鋭いライナー性の打球が、右中間を深々と破る。満塁になっていたらしく、三人の走者が次々にホームベースを踏んでいった。加藤をリリーフした背番号「11」の投手が、ベースカバーも忘れて打球の行方を呆然と眺めている。
打者走者は、楽々と三塁を陥れた。三点タイムリースリーベースヒット。
「は、八対二……」
イガラシが呟くのとほぼ同時に、百瀬は天を仰いだ。
「あちゃー。こりゃ、今年もうちは八強に残れそうにないな」
背を向けると、百瀬は「邪魔したな」と言って歩き出した。そのまま、スタンドの出入り口の奥へと消えていく。

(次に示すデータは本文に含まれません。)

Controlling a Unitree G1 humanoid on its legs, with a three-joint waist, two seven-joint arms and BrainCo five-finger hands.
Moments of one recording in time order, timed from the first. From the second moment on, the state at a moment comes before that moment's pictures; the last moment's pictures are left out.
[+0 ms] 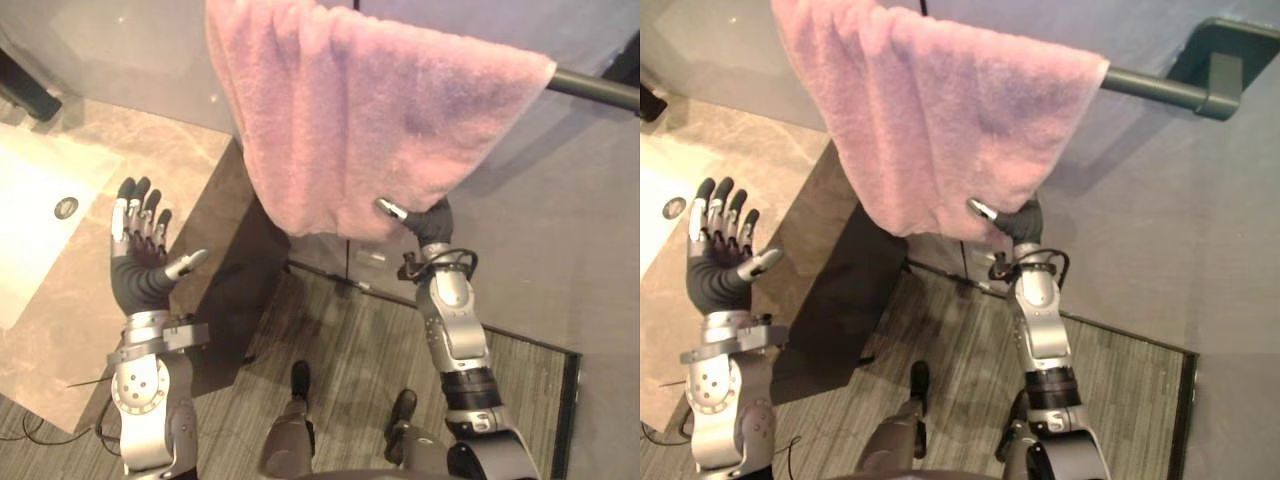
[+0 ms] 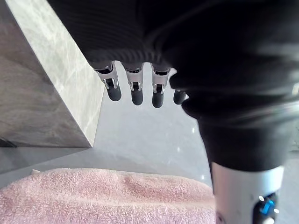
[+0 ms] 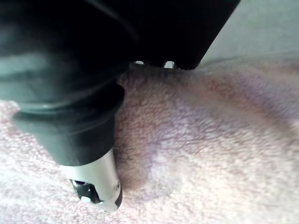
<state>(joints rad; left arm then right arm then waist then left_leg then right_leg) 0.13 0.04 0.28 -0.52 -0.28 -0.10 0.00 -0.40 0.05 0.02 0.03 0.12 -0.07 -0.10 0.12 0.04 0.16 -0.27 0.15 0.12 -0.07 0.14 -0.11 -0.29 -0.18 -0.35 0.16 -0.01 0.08</state>
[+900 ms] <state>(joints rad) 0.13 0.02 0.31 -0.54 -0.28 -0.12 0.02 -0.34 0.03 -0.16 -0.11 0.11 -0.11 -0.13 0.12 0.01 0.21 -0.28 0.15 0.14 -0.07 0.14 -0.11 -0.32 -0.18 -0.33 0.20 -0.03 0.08</state>
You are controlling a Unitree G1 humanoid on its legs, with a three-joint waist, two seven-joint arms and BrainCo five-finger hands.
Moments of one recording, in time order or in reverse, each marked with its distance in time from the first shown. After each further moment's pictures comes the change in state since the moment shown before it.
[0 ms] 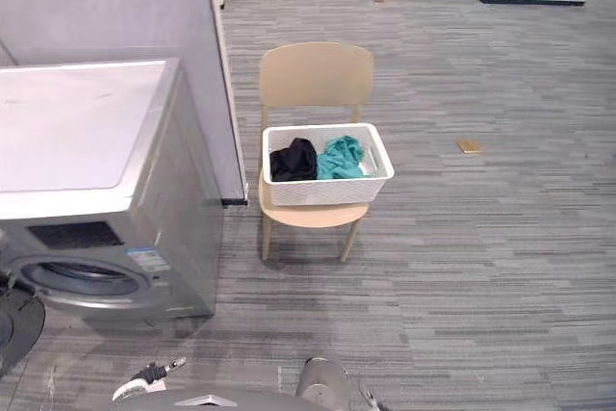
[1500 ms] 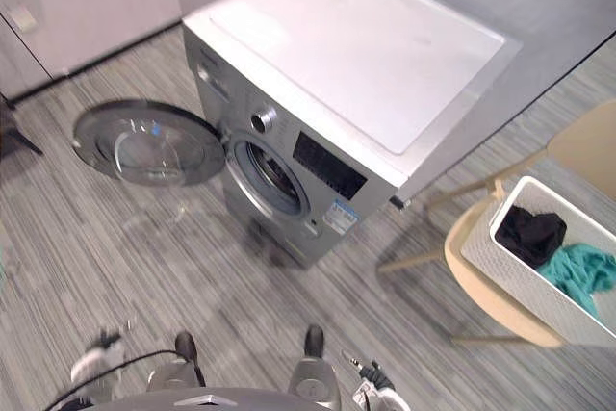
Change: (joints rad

グラウンドに視線を戻す、すでにプレーが再開されていた。背番号「11」が、なお続投するらしい。その初球が、ホームベース手前でバウンドする。
思いのほか高く跳ね、捕手が後逸した。バックネット付近まで転々とする。これを見て、三塁走者はスライディングすることもなく、ようやくボールを掴んだ捕手の眼前で、悠々とホームに駆け込んだ。
「専修館投手陣、ボロボロだな」
倉橋がそう言って、頭を抱える。
「いくら練習試合とはいえ、こんな崩れ方をしたら……当分立ち直れねぇぞ」
眼前の信じ難い光景を凝視しながら、イガラシは必死に思考を巡らせた。
明善高が侮れないのは、よく分かった。谷原が苦戦を強いられたのも、専修館が圧倒されているのも、何となく分かる。
けど……それが俺達のヒントになるって、どういう意味なんだ。